Ulf Mattsson: We’ve seen studies talking about how Big Data analytics can revolutionize the way the Internet did many years ago. I’ve seen figures saying that 63% are using it to enhance customer relationships, 58% are using these capabilities to redefine the product and product development, and 56% are using it to change their operations. These create a lot of opportunities but, at the same time, open up privacy issues. According to recent reports and studies, 51% are saying that security is the most important issue. The monetization of data and data breaches are driving the need for security.
Most of Big Data is based on Hadoop and Hadoop is introducing new system layers for security. Traditional security approaches are not working because they are typically based on some kind of control in-boxing or choke point. You need to know where the data is. If you box it in and build walls around the it, Big Data will not work because Big Data is based on data moving around between the different nodes. It’s very high performance so you cannot use your traditional parameters of security. So, you to address not just the issue of Big Data where you have the new security approach but also the data flow.
What is recognized as a big issue recently by Gartner is that we actually have different silos in the enterprise. We have different islands of legacy systems that are feeding data into Big Data. You have enterprise warehouses that are using the data from Big Data. It’s again about the data flow. Gartner is pointing to breaching the silos as a cryptic way to solve the security problem going forward. When they talk about breaching these silos, they are referring to an enterprise policy. Your security policy would, on an enterprise level, control it from a single point instead of point solutions for each silo.

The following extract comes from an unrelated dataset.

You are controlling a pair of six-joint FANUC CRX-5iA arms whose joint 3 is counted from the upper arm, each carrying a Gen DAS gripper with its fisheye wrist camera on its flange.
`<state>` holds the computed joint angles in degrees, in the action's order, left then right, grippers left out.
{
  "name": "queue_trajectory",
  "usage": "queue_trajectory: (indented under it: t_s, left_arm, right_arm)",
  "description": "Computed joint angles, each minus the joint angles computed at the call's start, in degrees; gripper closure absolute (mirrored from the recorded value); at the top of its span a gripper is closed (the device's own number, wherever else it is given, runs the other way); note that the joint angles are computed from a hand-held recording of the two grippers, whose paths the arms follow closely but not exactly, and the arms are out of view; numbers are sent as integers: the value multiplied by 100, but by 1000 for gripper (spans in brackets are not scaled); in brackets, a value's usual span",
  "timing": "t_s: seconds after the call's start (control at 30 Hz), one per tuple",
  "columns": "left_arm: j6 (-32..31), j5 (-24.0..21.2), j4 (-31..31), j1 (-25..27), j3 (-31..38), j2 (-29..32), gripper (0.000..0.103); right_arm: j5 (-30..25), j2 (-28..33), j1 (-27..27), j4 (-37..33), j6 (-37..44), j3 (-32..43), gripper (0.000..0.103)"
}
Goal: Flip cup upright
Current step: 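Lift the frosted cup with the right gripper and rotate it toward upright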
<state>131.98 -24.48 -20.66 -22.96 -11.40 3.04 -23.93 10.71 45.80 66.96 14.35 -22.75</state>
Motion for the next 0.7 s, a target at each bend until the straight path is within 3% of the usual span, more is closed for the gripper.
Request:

These enterprise policies should then be automatically enforced on these different silos and platforms. We use the term “bridging the gap” for this where you can actually be compliant and protect privacy, and at the same time use the data. With traditional security approaches, you tend to lock down the data and then the data will not be available for analysis. You need to use another approach.
What Gartner is also acknowledging is that you need to think about the granularity. If you have a more granular way to protect different data and different feeds, then you can adjust the protection. You get the balance between security and utility. You actually can use your data for analytics and still be compliant and have control over the protection.